• [About this exercise]:
Show each line of the records in which the word "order" occurs.

• [Data records]:
# # #

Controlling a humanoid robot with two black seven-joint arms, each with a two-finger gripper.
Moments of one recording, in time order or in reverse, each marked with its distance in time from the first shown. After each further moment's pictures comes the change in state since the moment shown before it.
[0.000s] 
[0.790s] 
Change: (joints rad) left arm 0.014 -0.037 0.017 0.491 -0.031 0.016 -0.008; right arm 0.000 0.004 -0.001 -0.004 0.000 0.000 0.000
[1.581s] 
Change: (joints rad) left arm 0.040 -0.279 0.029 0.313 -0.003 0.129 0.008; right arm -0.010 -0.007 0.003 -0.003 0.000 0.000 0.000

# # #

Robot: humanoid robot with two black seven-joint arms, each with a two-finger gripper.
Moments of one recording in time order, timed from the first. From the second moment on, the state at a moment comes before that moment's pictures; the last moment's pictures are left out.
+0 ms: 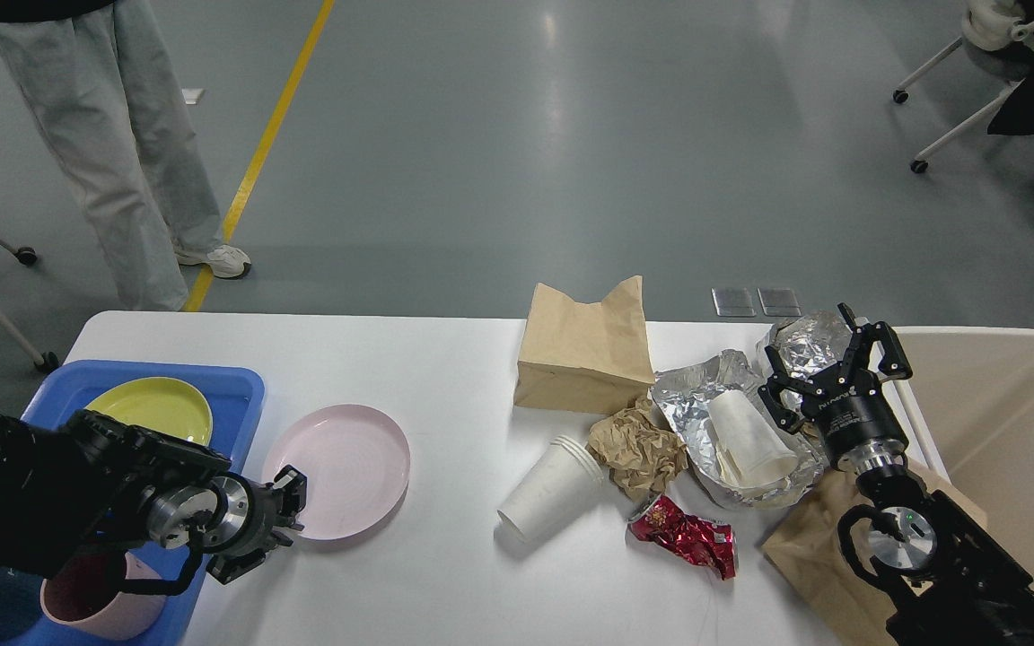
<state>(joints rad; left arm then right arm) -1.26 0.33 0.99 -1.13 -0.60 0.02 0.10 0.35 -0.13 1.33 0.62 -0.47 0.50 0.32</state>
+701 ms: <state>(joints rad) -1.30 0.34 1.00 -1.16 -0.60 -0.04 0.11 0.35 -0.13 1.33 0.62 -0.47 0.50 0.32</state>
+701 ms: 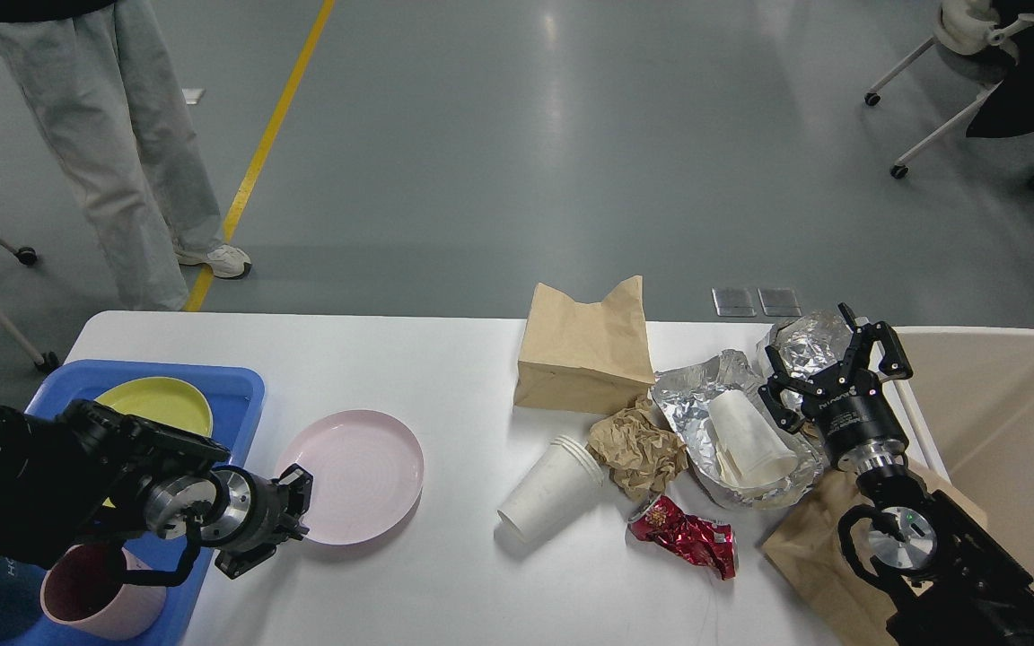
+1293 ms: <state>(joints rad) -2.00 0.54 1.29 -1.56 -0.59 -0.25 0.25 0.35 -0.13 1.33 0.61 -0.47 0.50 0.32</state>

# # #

• [Answer space]:
Moments of one recording, in time order or in reverse, each marked with its distance in time from the first shown. After each further moment's pictures comes the change in state since the moment shown before it.
Moments of one recording in time order, timed from the first. From the second moment on, the state at a moment comes before that moment's pictures; the last moment's pictures are left out.

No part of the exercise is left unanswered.